Print the lines exactly. Start at the first line of the material below, end with the line that contains "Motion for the", and skip all pictures.

.....

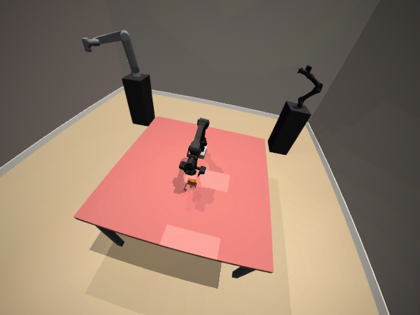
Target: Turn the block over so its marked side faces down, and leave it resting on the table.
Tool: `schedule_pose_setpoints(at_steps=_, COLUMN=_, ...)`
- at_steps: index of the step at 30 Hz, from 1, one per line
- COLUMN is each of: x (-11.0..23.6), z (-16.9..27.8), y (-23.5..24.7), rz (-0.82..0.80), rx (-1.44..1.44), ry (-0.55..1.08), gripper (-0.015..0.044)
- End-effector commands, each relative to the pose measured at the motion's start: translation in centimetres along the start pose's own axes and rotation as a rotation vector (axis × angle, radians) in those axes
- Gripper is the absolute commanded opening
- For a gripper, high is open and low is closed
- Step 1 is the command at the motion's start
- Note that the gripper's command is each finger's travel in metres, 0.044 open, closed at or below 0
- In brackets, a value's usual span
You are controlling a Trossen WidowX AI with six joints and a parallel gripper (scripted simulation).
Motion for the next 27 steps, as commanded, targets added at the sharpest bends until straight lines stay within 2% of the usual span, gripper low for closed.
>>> schedule_pose_setpoints(at_steps=1, x=0.4, z=-0.3, y=0.0, rz=-0.014, rx=0.005, ry=0.055, gripper=0.0440)
schedule_pose_setpoints(at_steps=4, x=0.1, z=-0.3, y=0.0, rz=-0.014, rx=0.005, ry=0.055, gripper=0.0440)
schedule_pose_setpoints(at_steps=8, x=-3.1, z=-0.1, y=0.0, rz=-0.014, rx=0.005, ry=0.055, gripper=0.0440)
schedule_pose_setpoints(at_steps=27, x=-5.7, z=0.1, y=0.0, rz=-0.014, rx=0.005, ry=0.055, gripper=0.0440)
Point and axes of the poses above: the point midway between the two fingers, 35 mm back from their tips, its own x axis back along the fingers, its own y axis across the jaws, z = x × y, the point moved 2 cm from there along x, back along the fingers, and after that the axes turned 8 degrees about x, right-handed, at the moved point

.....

▶ RESPONSE TO THIS EXERCISE:
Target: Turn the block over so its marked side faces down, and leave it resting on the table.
Tool: `schedule_pose_setpoints(at_steps=_, COLUMN=_, ...)`
- at_steps: index of the step at 30 Hz, from 1, one per line
- COLUMN is each of: x (-11.0..23.6), z (-16.9..27.8), y (-23.5..24.7), rz (-0.82..0.80), rx (-1.44..1.44), ry (-0.55..1.08), gripper (-0.015..0.044)
- End-effector commands, each relative to the pose measured at the motion's start: translation in centimetres along the start pose's own axes and rotation as a rotation vector (axis × angle, radians) in those axes
- Gripper is the absolute commanded opening
- For a gripper, high is open and low is closed
- Step 1 is the command at the motion's start
- Note that the gripper's command is each finger's travel in metres, 0.044 open, closed at or below 0
- In brackets, a value's usual span
You are controlling a Trossen WidowX AI with six joints and a parallel gripper (scripted simulation).
Motion for the next 27 steps, as commanded, targets added at the sharpest bends until straight lines stay within 2% of the usual span, gripper low for closed.

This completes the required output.